About this task:
Repeat the full listing exactly.

- Opening Delimiter -

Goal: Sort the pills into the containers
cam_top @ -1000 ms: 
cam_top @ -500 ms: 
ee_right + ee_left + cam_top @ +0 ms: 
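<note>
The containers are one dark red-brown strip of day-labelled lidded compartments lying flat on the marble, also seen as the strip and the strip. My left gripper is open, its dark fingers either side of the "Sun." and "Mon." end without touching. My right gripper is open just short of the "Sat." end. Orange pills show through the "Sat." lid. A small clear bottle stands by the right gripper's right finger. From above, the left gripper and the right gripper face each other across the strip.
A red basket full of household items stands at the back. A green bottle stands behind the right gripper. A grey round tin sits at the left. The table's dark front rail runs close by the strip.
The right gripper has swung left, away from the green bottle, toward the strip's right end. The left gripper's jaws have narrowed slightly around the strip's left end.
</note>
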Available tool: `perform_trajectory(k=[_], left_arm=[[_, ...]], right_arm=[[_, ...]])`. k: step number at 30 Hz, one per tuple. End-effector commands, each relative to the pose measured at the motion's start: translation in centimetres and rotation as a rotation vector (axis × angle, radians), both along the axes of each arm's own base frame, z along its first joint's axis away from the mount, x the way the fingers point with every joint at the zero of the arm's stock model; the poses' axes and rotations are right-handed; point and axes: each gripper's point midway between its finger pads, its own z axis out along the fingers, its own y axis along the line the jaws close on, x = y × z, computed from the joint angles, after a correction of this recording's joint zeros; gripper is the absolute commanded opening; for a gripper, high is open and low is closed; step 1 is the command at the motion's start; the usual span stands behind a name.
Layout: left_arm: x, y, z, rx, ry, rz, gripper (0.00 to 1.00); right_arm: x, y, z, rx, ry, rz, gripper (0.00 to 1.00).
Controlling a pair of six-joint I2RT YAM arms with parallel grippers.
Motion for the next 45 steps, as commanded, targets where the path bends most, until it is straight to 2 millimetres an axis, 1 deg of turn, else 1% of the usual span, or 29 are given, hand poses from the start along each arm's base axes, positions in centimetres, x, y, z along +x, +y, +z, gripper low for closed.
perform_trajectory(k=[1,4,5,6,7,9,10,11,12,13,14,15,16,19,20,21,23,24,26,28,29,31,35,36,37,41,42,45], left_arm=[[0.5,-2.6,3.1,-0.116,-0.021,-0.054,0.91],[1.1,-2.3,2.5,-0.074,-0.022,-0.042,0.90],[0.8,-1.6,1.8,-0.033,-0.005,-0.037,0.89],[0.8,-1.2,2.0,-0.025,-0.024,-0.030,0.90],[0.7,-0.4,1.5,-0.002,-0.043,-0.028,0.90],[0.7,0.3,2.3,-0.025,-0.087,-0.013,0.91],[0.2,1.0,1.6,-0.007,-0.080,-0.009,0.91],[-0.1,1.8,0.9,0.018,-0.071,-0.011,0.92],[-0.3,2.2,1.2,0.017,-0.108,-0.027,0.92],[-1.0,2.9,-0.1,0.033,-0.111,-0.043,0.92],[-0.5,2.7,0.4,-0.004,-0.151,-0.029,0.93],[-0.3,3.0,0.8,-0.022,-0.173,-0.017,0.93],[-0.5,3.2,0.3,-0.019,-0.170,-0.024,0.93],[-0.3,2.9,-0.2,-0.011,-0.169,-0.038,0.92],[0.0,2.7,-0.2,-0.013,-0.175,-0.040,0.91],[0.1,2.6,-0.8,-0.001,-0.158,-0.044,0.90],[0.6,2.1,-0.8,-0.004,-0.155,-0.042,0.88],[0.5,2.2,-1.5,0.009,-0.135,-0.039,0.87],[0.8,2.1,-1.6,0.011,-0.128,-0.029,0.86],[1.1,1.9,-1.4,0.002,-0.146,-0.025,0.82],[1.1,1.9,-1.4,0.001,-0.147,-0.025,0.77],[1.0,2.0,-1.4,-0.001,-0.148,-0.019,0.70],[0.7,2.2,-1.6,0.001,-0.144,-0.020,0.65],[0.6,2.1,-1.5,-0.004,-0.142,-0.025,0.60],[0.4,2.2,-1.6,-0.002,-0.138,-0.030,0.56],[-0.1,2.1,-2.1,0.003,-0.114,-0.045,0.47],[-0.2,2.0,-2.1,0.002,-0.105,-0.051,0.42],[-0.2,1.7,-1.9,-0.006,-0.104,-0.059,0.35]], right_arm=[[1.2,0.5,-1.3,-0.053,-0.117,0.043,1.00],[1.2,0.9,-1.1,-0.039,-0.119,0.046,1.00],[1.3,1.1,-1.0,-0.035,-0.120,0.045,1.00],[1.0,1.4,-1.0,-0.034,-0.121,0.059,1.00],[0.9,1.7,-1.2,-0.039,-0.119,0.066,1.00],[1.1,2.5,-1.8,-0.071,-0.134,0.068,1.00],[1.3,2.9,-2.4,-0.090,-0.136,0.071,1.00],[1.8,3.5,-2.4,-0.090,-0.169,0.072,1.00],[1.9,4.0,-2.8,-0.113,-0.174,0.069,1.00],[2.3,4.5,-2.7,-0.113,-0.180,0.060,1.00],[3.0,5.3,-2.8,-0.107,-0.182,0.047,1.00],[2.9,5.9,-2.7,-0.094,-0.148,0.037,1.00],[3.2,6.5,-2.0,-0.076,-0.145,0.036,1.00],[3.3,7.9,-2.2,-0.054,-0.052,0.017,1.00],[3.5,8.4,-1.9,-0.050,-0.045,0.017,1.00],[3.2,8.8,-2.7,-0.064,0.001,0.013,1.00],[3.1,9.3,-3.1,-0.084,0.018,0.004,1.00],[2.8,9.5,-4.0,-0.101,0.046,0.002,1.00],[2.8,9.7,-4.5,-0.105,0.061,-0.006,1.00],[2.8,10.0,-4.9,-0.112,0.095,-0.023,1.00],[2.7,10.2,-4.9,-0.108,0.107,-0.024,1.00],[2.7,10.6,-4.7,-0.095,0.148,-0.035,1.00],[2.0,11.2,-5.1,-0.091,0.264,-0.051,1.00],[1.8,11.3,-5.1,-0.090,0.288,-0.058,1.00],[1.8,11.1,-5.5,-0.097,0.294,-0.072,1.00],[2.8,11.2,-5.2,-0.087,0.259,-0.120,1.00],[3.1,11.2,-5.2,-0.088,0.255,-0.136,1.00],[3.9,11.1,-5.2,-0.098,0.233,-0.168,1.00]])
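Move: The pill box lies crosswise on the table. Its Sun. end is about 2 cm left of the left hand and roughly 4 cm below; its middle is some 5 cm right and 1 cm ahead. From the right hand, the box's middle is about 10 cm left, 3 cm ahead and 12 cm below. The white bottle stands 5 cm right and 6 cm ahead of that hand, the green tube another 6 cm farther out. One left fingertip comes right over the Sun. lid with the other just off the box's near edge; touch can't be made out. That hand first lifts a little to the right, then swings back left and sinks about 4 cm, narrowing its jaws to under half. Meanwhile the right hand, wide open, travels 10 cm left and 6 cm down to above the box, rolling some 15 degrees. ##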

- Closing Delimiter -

Response:
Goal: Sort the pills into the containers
cam_top @ -1000 ms: 
cam_top @ -500 ms: 
ee_right + ee_left + cam_top @ +0 ms: 
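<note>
The containers are one dark red-brown strip of day-labelled lidded compartments lying flat on the marble, also seen as the strip and the strip. My left gripper is open, its dark fingers either side of the "Sun." and "Mon." end without touching. My right gripper is open just short of the "Sat." end. Orange pills show through the "Sat." lid. A small clear bottle stands by the right gripper's right finger. From above, the left gripper and the right gripper face each other across the strip.
A red basket full of household items stands at the back. A green bottle stands behind the right gripper. A grey round tin sits at the left. The table's dark front rail runs close by the strip.
The right gripper has swung left, away from the green bottle, toward the strip's right end. The left gripper's jaws have narrowed slightly around the strip's left end.
</note>
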Available tool: `perform_trajectory(k=[_], left_arm=[[_, ...]], right_arm=[[_, ...]])`. k: step number at 30 Hz, one per tuple. End-effector commands, each relative to the pose measured at the motion's start: translation in centimetres and rotation as a rotation vector (axis × angle, radians), both along the axes of each arm's own base frame, z along its first joint's axis away from the mount, x the way the fingers point with every joint at the zero of the arm's stock model; the poses' axes and rotations are right-handed; point and axes: each gripper's point midway between its finger pads, its own z axis out along the fingers, its own y axis along the line the jaws close on, x = y × z, computed from the joint angles, after a correction of this recording's joint zeros; gripper is the absolute commanded opening; for a gripper, high is open and low is closed; step 1 is the command at the motion's start; the usual span stands behind a name.
Layout: left_arm: x, y, z, rx, ry, rz, gripper (0.00 to 1.00); right_arm: x, y, z, rx, ry, rz, gripper (0.00 to 1.00).
Controlling a pair of six-joint I2RT YAM arms with parallel grippers.
Motion for the next 45 steps, as commanded, targets where the path bends most, until it is straight to 2 millimetres an axis, 1 deg of turn, else 1% of the usual span, or 29 are given, hand poses from the start along each arm's base axes, positions in centimetres, x, y, z along +x, +y, +z, gripper low for closed.
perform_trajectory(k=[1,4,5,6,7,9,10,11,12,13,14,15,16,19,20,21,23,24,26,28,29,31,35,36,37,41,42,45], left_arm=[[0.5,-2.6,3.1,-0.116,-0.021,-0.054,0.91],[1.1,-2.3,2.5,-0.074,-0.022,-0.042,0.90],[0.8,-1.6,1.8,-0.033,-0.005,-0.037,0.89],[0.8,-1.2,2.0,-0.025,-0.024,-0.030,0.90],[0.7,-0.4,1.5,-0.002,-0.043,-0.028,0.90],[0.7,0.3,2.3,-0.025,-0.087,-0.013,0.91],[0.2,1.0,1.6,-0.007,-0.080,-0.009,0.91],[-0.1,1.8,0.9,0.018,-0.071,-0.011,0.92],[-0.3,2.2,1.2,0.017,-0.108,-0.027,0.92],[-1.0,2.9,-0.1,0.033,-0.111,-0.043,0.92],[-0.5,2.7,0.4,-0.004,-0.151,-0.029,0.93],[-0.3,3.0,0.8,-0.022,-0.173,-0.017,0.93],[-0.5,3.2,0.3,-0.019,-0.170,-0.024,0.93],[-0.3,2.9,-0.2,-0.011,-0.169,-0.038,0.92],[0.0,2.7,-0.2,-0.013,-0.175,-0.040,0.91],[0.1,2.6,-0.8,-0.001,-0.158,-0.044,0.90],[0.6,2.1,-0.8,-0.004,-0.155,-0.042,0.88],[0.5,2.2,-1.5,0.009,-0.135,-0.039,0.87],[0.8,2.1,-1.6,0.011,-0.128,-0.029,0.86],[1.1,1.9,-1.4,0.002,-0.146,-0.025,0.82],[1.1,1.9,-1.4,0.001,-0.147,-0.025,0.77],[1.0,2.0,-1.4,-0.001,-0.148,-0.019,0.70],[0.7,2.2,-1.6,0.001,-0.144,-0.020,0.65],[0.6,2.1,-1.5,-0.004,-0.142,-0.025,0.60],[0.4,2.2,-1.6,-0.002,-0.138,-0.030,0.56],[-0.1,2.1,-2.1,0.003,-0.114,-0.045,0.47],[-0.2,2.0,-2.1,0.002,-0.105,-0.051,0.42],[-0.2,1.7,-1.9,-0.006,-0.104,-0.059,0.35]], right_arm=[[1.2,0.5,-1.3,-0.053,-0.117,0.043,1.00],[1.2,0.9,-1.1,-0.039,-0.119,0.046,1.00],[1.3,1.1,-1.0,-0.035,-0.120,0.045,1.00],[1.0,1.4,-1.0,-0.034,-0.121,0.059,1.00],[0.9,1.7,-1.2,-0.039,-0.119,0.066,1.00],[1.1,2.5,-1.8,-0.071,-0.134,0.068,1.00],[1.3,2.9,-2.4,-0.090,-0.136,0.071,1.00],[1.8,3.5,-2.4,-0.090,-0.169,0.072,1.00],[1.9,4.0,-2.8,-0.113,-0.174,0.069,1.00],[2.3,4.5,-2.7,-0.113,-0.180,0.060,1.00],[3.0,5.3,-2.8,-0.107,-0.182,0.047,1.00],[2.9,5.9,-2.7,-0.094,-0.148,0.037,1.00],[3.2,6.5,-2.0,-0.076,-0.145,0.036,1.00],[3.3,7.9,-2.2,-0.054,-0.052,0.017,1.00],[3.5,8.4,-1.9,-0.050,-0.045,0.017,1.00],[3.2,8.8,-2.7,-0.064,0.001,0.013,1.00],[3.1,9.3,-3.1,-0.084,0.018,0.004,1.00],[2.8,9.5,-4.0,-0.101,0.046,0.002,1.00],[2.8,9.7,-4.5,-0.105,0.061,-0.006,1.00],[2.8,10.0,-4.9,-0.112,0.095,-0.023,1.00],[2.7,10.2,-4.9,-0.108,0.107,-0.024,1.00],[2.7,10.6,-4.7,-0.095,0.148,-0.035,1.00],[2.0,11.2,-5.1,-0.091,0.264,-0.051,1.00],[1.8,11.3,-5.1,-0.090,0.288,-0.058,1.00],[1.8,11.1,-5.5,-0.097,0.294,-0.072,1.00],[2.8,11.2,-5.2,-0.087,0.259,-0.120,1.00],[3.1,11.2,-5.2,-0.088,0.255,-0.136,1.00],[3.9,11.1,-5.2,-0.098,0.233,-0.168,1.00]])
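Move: The pill box lies crosswise on the table. Its Sun. end is about 2 cm left of the left hand and roughly 4 cm below; its middle is some 5 cm right and 1 cm ahead. From the right hand, the box's middle is about 10 cm left, 3 cm ahead and 12 cm below. The white bottle stands 5 cm right and 6 cm ahead of that hand, the green tube another 6 cm farther out. One left fingertip comes right over the Sun. lid with the other just off the box's near edge; touch can't be made out. That hand first lifts a little to the right, then swings back left and sinks about 4 cm, narrowing its jaws to under half. Meanwhile the right hand, wide open, travels 10 cm left and 6 cm down to above the box, rolling some 15 degrees. ##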

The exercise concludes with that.